Parts of this have already occurred in California. The burned trees in places like Eldorado National Forest, which experienced a drought and a wildfire in quick succession, have not been replaced by new conifers. Chaparral, or shrubland better suited to the hotter, drier climate that now characterizes these elevations, is reappearing. Some of what we’ve been referring to as wildfire recovery may actually be transition rather than recovery. The centuries-old forest is not returning. It’s being replaced by something else.
Once you realize what zombie forests are, you get a certain feeling. When you reflect on all the hikes you’ve done, the drives you’ve taken through mountain passes, and the times you’ve seen a conifer forest, it seems like proof that some things have not changed. It’s a slight change in the way you interpret a landscape. These trees may be more ancient than any human being, having survived decades of drought, fire, and snowpack, and they may continue to stand for decades to come. However, the ecosystem of which they were a part, which both supported and would have supplanted them, is already operating in a different way. There is a forest. The forest’s future is not.

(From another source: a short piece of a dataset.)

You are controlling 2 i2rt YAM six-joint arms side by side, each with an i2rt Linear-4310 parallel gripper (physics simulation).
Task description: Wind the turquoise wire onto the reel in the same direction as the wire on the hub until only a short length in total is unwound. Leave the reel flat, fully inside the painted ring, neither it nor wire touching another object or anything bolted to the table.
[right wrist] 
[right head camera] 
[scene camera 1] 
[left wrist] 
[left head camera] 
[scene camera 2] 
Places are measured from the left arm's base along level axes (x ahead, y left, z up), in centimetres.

Building on Hill’s initial mapping work, the Stanford research team led by Chris Field is attempting to make this understanding useful. The areas that are most at odds with their current climate and most likely to undergo a transition within the next generation can be identified with a fair degree of specificity using the maps they have created. In order to lessen the catastrophic fire risk that these stressed forests carry, land managers can use this information to determine where to concentrate prescribed burning and where to take into account what researchers refer to as assisted migration, which involves actively moving tree species upslope to areas where conditions are now more suitable for them. It’s a seemingly pointless intervention, but in some of these situations, it might be the only practical choice.
The amount of conifer forest in the Sierra Nevada that can be preserved in any meaningful ecological sense is still unknown, as is whether the lower elevations’ trajectory toward shrubland is just the way things are going regardless of what managers do. On that point, the research does not provide false solace. The 20% figure represents the current situation as determined by data. Climate models, which have historically tended to be conservative rather than alarmist, are the source of the doubling prediction within 77 years. In all honesty, zombie forests are not a sign of impending danger. They are records of something that is already happening, visible on a Californian hillside, tall, green, and silently past the point of no return.